Fakta-fakta tersebut hanya sebagian kecil dari minimnya penanganan yang terjadi dilapangan yang seharusnya menjadi perhatian penuh pemerintah sebagai bentuk tanggungjawab negara kepada rakyatnya. Sayangnya, lagi-lagi bagai si pungguk merindukan bulan, hal tersebut tak akan menjadi kenyataan dalam sistem demokrasi kapitalisme.
Asasnya yang sekuler, memisahkan kehidupan dunia dan akhirat sehingga pengurusan hidup orang banyak diatur oleh sekelompok orang saja. Hasilnya, hanya penderitaan, kemiskinan, dan korban berjatuh menjadi hal yang dapat kita saksikan.
Itulah ironi demokrasi-kapitalisme, bukan tempat untuk ditinggali atau sekedar meminta pertanggungjawaban sebagaimana mestinya.
Islam Menjamin Kehidupan dan Kesejahteraan Manusia
Segenap pilu sudah kita rasakan dan sesekali menarik napas hanya untuk bersabar meminta kejelasan penanganan demi penyelesaian urusan pandemi. Maka dari itu, pantaslah kita bertanya apakah ada kesempatan lain untuk memperbaiki kondisi masa sekarang ini? Tentu saja ada, namun pastinya, solusi yang ada tak datang dari sistem yang sama, melainkan keluar daripada sistem tersebut.
Itulah Islam, bukan saja sebagai agama yang hanya mengatur kehidupan individu dalam perihal ibadah, namun juga mengatur tentang kehidupan masyarakat baik sosial, ekonomi, pendidikan, negara, termasuk kesehatan.
Islam memiliki aturan kesehatan yang dibangun di atas konsep dan paradigma shahih, di samping didukung oleh keseluruhan sistem kehidupan Islam berupa pelaksanaan syariat Islam secara kaffah. Hal ini pula yang menjadi kunci rahasia kekukuhannya sebagai pelindung.
Konsep Islam tentang pencegahan dan penanggulangan wabah sebagai bagian dari sistem kesehatan Islam mengharuskan pembatasan wabah di daerah asalnya (lockdown syar’i). Yakni, tanpa mengenal sekat negara bangsa dan otonomi daerah.Bahkan, bila ditelaah secara mendalam, konsep penguncian (lockdown) syar’i ini begitu selaras dengan karakter alamiah wabah dan upaya penanggulangannya.
Di sisi lain, konsep ini begitu manusiawi karena melindungi kesehatan dan kehidupan insan, di samping konsep kunci bagi pemutusan rantai penularan secara cepat. Sebab, bila hanya melakukan screening epidemiologi, contact tracing (penelusuran kontak), perawatan dengan menyertakan physical distancing, tetapi tidak melakukan penguncian wilayah wabah sesegera mungkin, wabah akan meluas secara cepat seperti yang kita saksikan hari ini.
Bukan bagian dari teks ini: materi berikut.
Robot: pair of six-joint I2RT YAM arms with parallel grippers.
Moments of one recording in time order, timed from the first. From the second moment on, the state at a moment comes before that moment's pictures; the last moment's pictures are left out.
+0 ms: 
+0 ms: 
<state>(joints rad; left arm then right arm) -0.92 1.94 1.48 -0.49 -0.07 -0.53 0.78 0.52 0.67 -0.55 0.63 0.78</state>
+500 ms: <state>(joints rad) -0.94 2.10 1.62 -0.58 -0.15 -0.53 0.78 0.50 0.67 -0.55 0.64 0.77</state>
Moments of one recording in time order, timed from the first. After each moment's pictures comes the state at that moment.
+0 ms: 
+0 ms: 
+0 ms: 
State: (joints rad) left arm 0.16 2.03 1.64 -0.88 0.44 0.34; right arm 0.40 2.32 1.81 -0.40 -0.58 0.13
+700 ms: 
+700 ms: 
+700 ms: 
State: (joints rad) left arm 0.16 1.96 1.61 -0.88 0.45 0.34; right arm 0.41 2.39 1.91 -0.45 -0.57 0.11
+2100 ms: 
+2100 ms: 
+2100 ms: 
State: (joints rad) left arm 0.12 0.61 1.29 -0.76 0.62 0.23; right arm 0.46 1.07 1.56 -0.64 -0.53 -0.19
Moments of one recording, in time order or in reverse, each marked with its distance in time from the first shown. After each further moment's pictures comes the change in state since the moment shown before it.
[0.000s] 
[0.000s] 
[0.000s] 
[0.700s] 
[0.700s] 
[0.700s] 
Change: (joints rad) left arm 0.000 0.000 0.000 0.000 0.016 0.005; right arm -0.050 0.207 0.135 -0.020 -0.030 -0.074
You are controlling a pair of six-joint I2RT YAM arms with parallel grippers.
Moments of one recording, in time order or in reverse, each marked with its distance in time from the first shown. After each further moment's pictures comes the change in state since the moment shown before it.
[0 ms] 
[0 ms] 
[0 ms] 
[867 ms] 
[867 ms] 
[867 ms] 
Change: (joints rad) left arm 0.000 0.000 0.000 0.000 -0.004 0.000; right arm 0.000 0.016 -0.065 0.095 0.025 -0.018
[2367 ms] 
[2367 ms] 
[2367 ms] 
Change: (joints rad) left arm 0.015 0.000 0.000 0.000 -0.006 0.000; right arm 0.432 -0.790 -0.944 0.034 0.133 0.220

Tidak saja memberi waktu untuk virus bermutasi dan berkembang serta meluas, namun juga berhenti dengan segera, di samping terjaminnya akses setiap orang terhadap pelayanan kesehatan yang berkualitas meski gratis.
Begitu Islam dalam pengaturan yang sempurna dan paripurna, aturan tersebut dapat menyelesaikan probematika yang melanda dunia saat ini. Maka dari itu, sudah saatnya mencampakkan sistem yang tak manusia dan menerapkan sistem Islam secara kaffah. Wallahu a’lam.